Product Roadmaps Relaunched by C. Todd Lombardo, Bruce McCarthy, Evan Ryan, and Michael Connors is a guide for those involved in new product development, especially product managers responsible for setting the strategy and guiding the development of products. It teaches a more strategic way to use product roadmaps — providing clarity and a common understanding while avoiding over committing or getting into details more appropriately managed elsewhere.
I’ve been involved in product development in one form or another for the past few decades. Managing the process has become more structured and scientific over those years, but the most significant change has been the adoption of elements of design thinking, lean startup, and agile development. While business decision making has become increasingly data-driven and algorithmic, the reality is that what the market wants and needs is still fairly mysterious. Product developers must find a healthy balance between satisfying the desires of decision makers to predict what will happen and when, with maintaining the ability to learn what will actually succeed before rushing a new product to market. Product Roadmaps Relaunched suggests an approach for achieving this balance.

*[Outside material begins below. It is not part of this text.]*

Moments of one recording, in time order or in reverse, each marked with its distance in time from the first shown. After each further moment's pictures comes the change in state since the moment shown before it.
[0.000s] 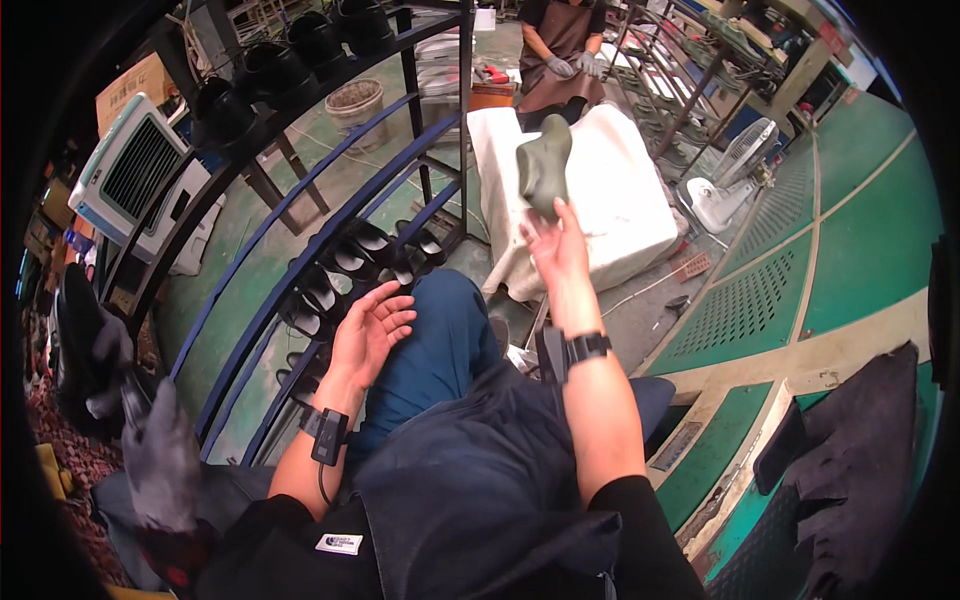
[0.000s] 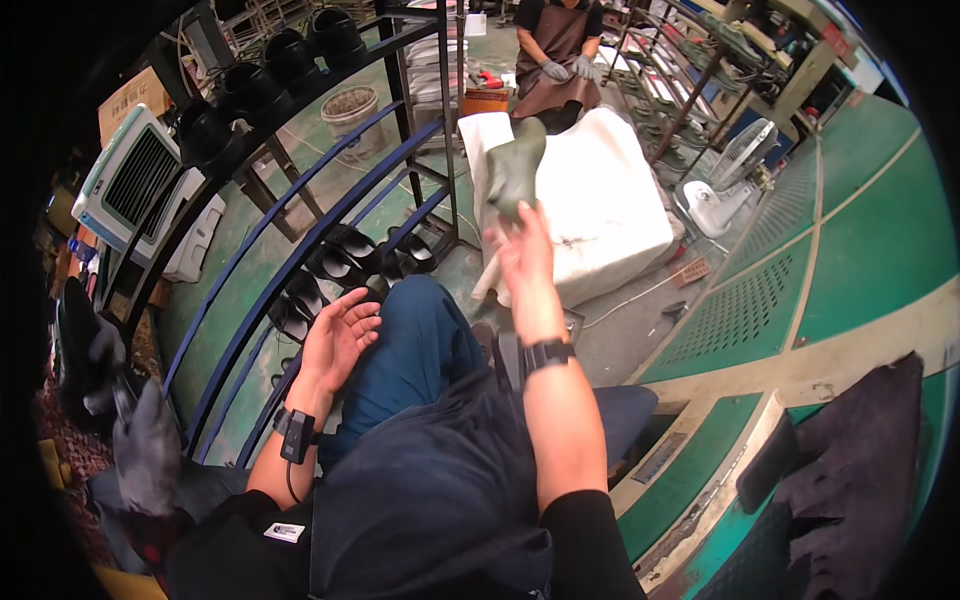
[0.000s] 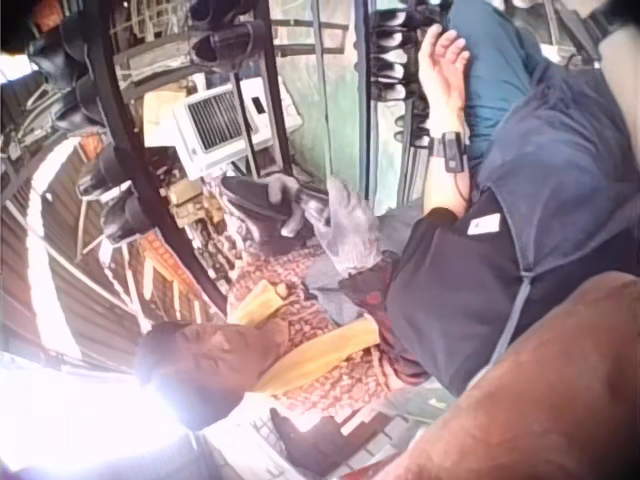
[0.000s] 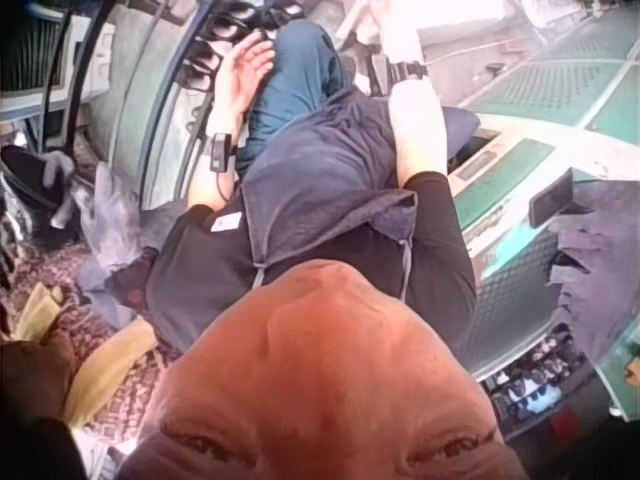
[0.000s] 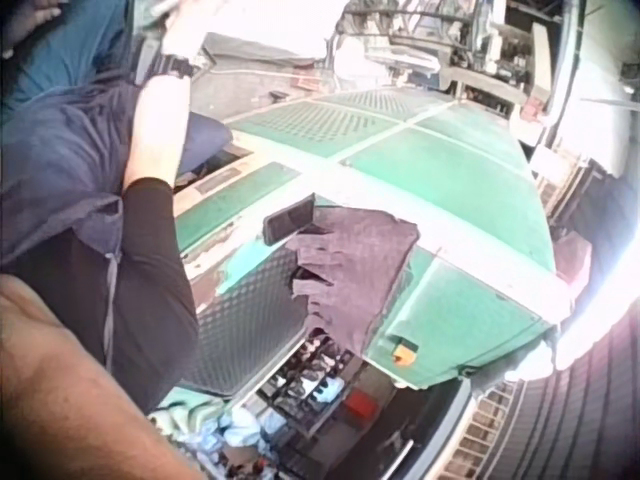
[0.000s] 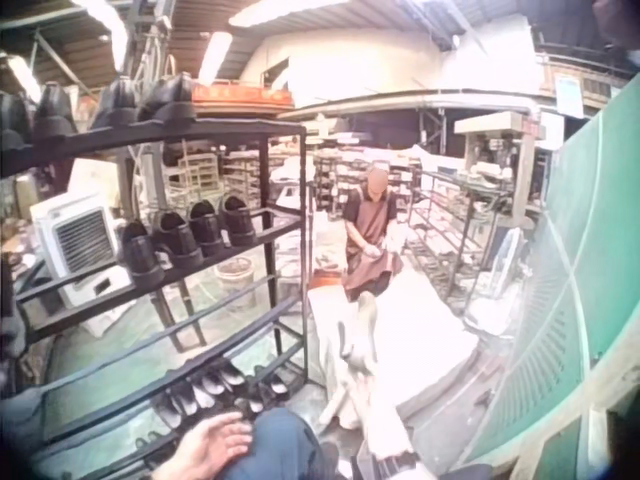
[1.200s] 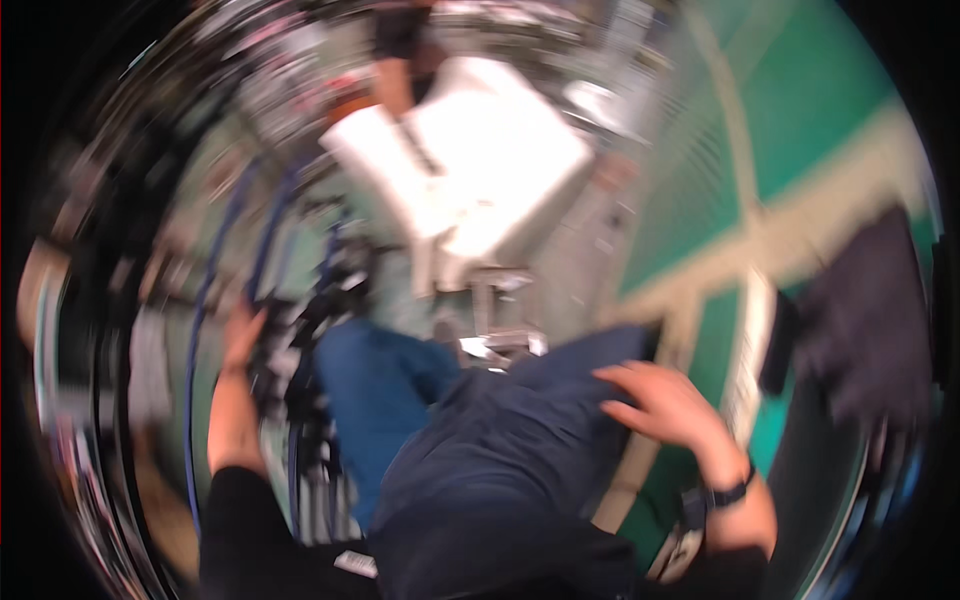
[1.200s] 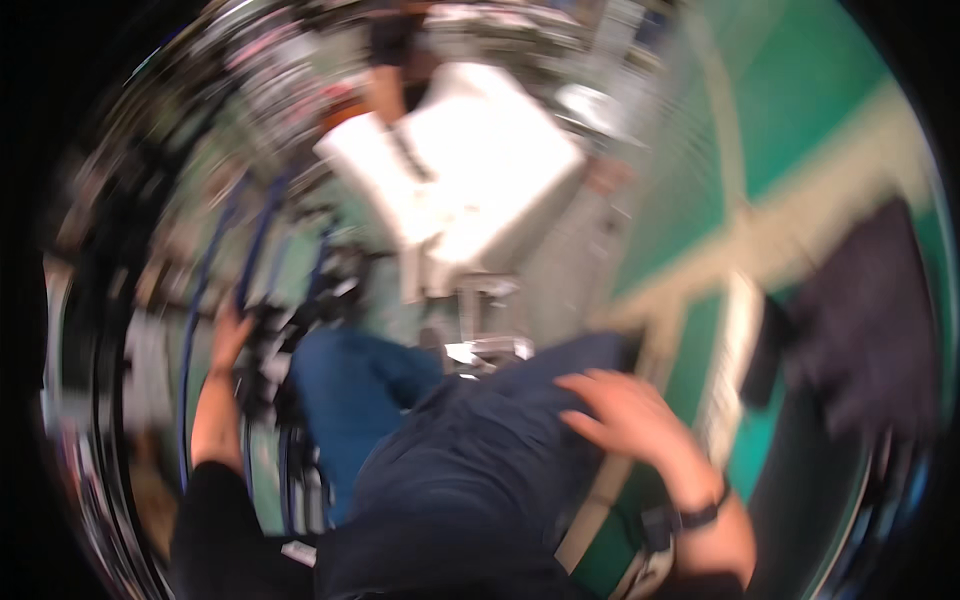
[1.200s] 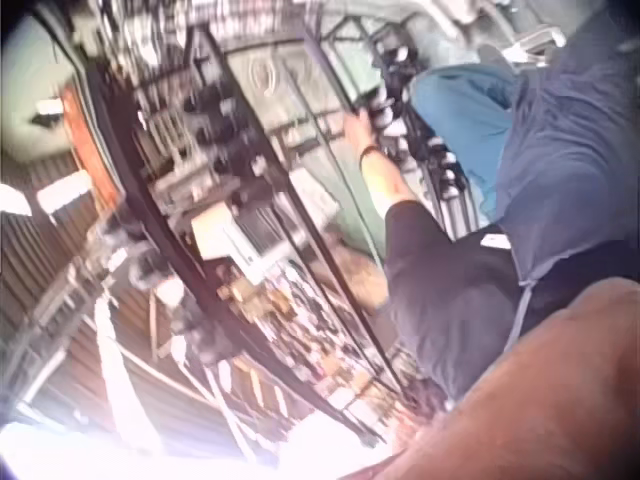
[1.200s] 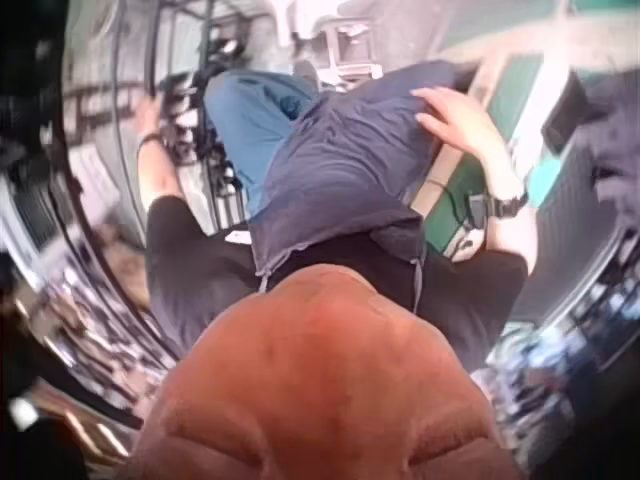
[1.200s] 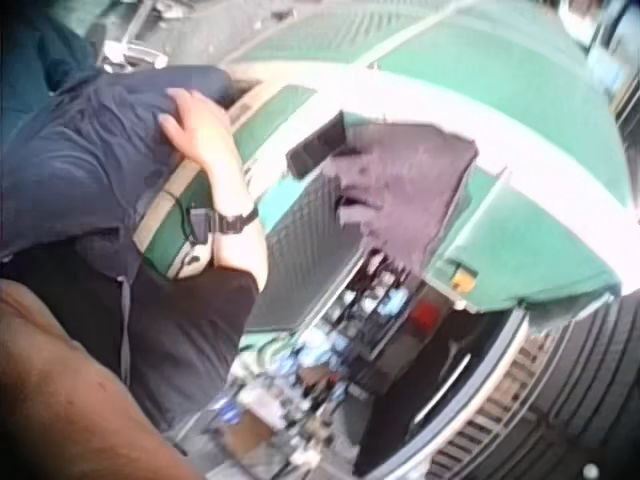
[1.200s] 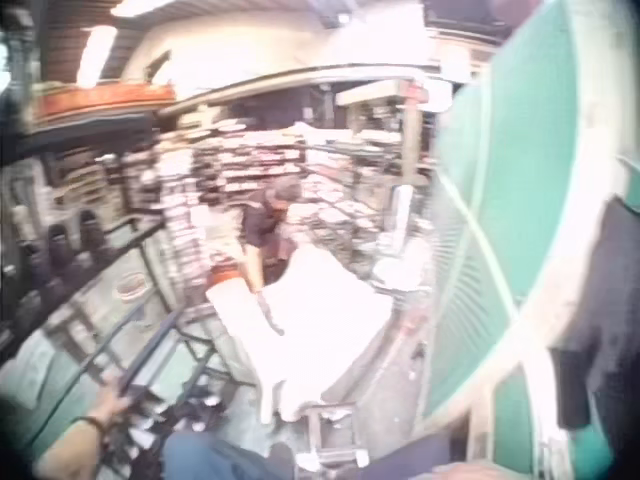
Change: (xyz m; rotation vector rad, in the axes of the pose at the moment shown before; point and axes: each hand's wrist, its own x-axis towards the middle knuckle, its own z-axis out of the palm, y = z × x) left_hand 0.249 0.091 -0.206 1.818 0.011 0.401; right_hand -0.263 -0.189 -0.050 -1.959 -0.268 0.262
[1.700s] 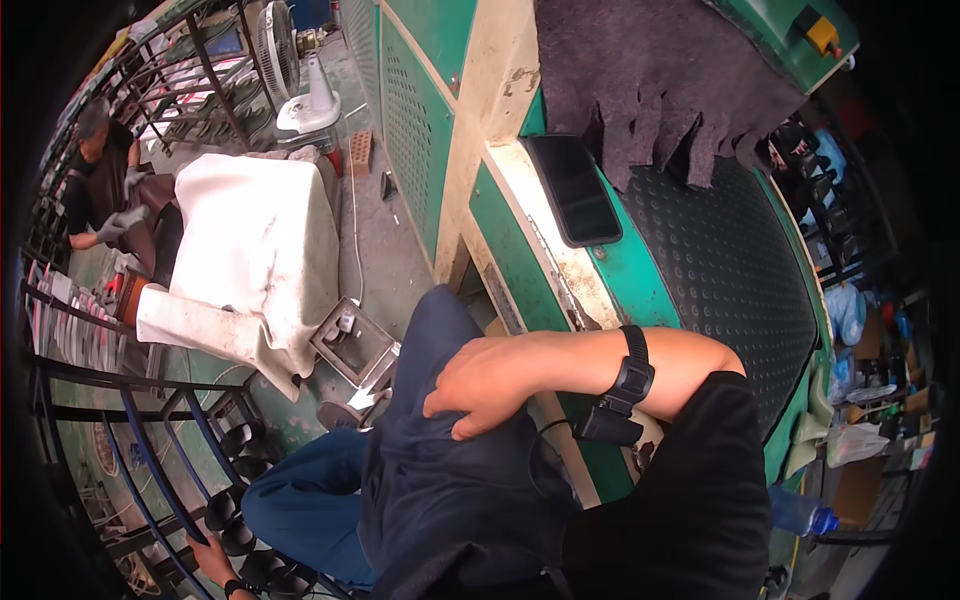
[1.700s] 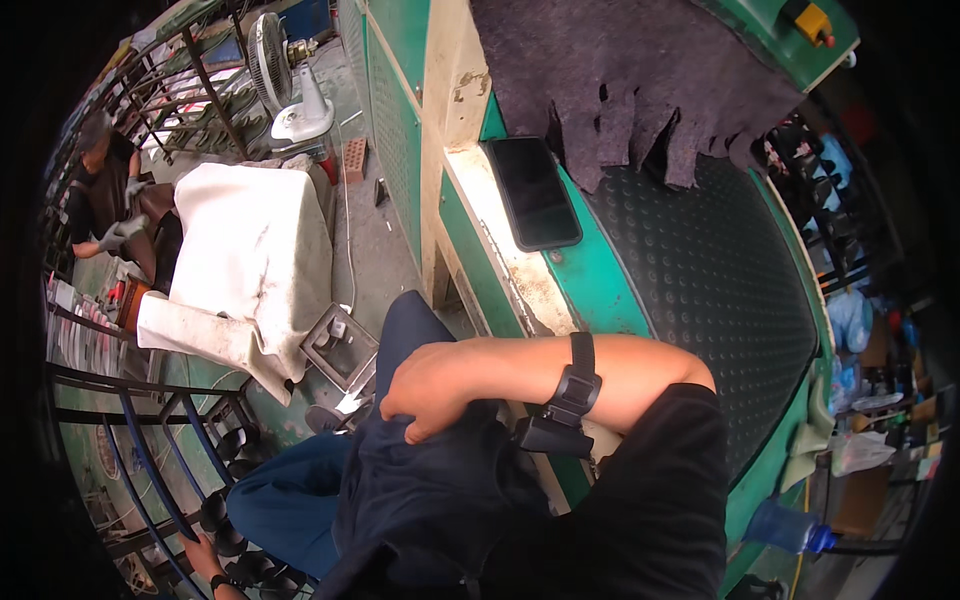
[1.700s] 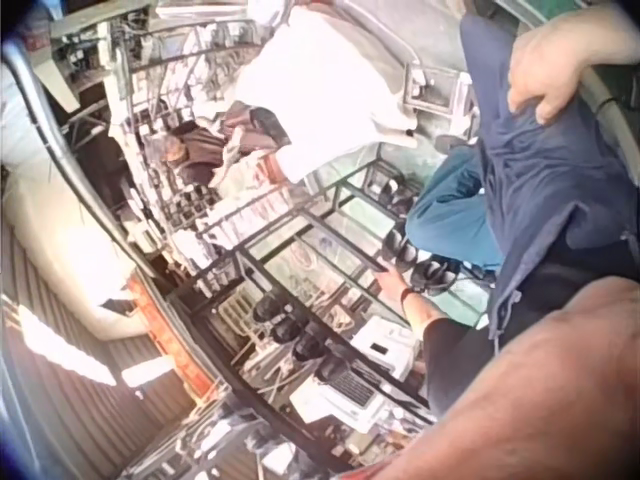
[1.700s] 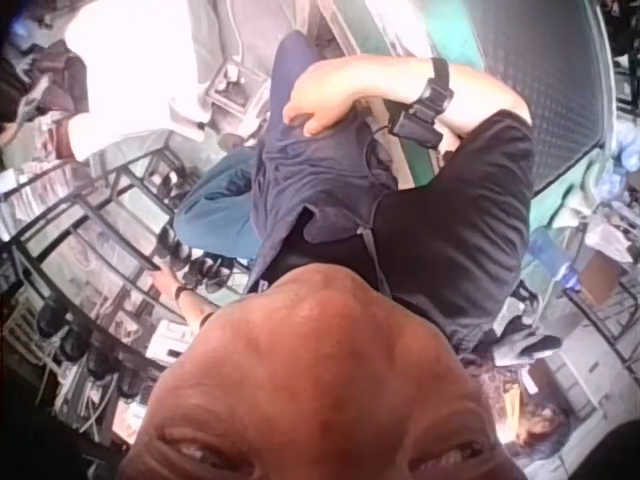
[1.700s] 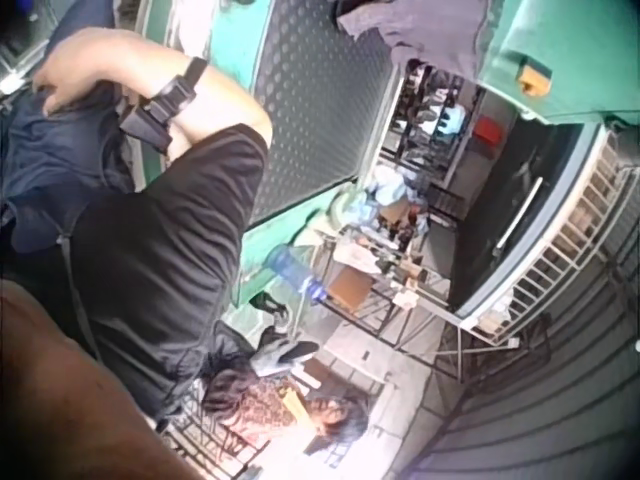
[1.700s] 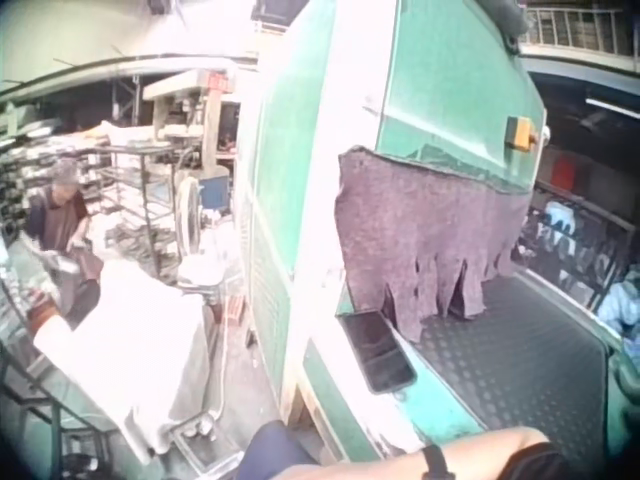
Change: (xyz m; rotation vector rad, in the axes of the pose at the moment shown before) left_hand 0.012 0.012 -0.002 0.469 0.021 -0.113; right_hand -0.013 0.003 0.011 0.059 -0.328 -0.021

The first chapter of the book is primarily structured around common problems that are addressed by the book’s new approach to product roadmaps:
- Nobody understands why things are on the roadmap
- You are shipping a lot but not making progress
- Executives and customers demand commitments
- Marketing and sales are not selling what you are making
- Customers aren’t excited about your new features
- Your stakeholders and customers expect a firm commitment on dates for your product releases
- Time spent estimating design and development efforts takes time away from actually implementing them
- Your team looks at the roadmap as if it were a project plan listing when features will be released
In the second chapter, the authors define the key components of a product roadmap, including a product vision, business objectives, product themes, high level timeframes, and a disclaimer that all of it is liable to change at any time. The next eight chapters walk through the process of developing this new type of product roadmap. The final chapter provides readers with guidance in how to help their organizations begin to implement this new approach to product roadmapping.